Hybrid Spiking–Kolmogorov–Arnold Networks
Authors: Andrii Krutsylo
Presentation type: Poster at SNUFA 2025 online workshop (5-6 Nov 2025)
Abstract
We present two hybrid architectures combining spiking neural networks (SNNs) with Kolmogorov–Arnold network (KAN) components to enhance temporal classification tasks. KANs are integrated in two configurations: the KAN-Readout SNN, which replaces the standard linear classifier with a spline-based readout; and the KAN-Integrated SNN, which inserts spline transforms inside each spiking layer. All models use leaky integrate-and-fire neurons. Tasks are divided into static, sequential, and permuted settings. Static tasks use Poisson rate coding over T = 20 timesteps; sequential and permuted tasks are patch-based, using a single timestep per patch and Bernoulli spike encoding. Inputs are normalized prior to the spiking layers. Dense models (MLP, TKAN) use averaged rate inputs, while SNN variants process temporal sequences. Computational cost is measured as the sum of dense multiply–accumulate operations, event-driven synaptic operations, and spline element evaluations per sample.
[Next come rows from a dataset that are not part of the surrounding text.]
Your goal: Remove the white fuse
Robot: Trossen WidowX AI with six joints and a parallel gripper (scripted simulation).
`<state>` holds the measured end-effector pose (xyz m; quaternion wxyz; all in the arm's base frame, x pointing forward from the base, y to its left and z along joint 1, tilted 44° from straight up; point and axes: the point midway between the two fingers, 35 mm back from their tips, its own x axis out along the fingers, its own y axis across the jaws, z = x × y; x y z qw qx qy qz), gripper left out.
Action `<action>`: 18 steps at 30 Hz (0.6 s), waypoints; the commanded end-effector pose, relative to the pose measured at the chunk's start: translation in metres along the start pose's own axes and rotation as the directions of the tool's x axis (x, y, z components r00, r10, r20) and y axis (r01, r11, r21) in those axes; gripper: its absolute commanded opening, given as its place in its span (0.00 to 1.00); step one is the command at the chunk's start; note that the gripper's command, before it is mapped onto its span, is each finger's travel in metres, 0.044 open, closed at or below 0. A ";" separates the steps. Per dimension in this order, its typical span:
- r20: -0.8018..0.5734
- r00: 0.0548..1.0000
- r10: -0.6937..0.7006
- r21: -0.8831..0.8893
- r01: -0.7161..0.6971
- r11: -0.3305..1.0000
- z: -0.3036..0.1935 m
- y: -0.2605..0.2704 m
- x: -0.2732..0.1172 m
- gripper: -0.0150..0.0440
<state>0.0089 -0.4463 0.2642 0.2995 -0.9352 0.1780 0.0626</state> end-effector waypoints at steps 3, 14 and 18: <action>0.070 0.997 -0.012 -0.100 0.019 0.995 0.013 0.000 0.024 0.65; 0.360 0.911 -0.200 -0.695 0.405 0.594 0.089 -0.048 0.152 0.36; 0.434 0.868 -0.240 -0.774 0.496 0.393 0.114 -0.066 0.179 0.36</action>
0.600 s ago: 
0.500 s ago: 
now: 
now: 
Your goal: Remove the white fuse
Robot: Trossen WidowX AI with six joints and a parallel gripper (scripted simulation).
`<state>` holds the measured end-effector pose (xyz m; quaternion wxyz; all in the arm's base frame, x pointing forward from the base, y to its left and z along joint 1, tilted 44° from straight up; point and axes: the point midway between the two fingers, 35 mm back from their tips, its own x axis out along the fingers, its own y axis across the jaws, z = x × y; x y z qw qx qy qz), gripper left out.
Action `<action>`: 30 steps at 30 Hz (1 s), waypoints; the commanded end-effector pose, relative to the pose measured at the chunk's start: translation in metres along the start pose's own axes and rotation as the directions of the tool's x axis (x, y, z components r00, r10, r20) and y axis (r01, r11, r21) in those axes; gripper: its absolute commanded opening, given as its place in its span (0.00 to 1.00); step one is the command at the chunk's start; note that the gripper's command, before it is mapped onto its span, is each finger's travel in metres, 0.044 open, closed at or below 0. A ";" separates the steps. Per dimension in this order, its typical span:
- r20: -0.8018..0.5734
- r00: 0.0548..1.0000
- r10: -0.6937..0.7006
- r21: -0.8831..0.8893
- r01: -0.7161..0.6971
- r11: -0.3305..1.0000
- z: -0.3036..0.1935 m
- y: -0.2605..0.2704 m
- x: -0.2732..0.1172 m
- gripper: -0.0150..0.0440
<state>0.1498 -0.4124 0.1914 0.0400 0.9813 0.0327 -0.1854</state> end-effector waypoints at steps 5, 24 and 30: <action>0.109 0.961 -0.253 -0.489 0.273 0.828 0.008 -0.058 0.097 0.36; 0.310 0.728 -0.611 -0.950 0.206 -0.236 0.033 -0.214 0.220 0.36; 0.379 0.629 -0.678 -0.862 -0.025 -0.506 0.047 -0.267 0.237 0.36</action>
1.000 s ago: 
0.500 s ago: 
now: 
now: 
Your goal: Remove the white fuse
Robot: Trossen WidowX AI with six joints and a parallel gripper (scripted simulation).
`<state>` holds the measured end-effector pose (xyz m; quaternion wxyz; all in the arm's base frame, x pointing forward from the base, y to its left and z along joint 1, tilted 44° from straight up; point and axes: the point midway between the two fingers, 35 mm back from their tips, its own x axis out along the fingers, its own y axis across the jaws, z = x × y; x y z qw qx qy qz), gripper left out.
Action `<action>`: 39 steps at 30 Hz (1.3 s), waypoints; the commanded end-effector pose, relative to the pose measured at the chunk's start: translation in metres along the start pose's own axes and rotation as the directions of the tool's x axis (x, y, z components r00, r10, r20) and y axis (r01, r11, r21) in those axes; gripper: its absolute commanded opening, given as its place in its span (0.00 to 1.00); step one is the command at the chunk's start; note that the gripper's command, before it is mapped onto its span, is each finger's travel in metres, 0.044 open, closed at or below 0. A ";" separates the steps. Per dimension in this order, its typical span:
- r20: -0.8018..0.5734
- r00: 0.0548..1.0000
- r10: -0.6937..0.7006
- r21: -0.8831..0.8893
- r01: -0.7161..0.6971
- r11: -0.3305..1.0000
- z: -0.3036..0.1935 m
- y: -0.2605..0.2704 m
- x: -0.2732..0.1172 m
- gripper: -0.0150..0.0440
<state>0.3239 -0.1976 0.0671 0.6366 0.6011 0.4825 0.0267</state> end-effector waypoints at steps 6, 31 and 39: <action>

On static FashionMNIST, MLP and TKAN achieve ~88.3% accuracy with ~0.305M operations/sample, while the baseline SNN reaches 88.32% at 7.75M operations. The KAN-Readout SNN matches this accuracy within −0.96% at similar cost, and the KAN-Integrated SNN achieves −4.25% accuracy at 49% lower compute. On sequential FashionMNIST, the KAN-Readout SNN improves accuracy by +1.63% over the SNN baseline (67.98% vs. 66.35%) without extra compute, while the KAN-Integrated variant reduces compute by 47.6% with a −6.31% accuracy trade-off. In permuted tasks, the Readout model shows a +2.06% gain (61.76% vs. 59.70%), and the Integrated model again reduces compute by 47.6% with −4.71% in accuracy. Results on MNIST follow the same trend. These findings demonstrate that KAN-Readout SNNs can consistently boost accuracy on temporally structured tasks without increasing computational load, while KAN-Integrated SNNs offer significant efficiency gains with acceptable accuracy trade-offs. These trade-offs are reflected in lower inference times and memory usage, making the integrated design attractive for low-latency, resource-constrained neuromorphic systems.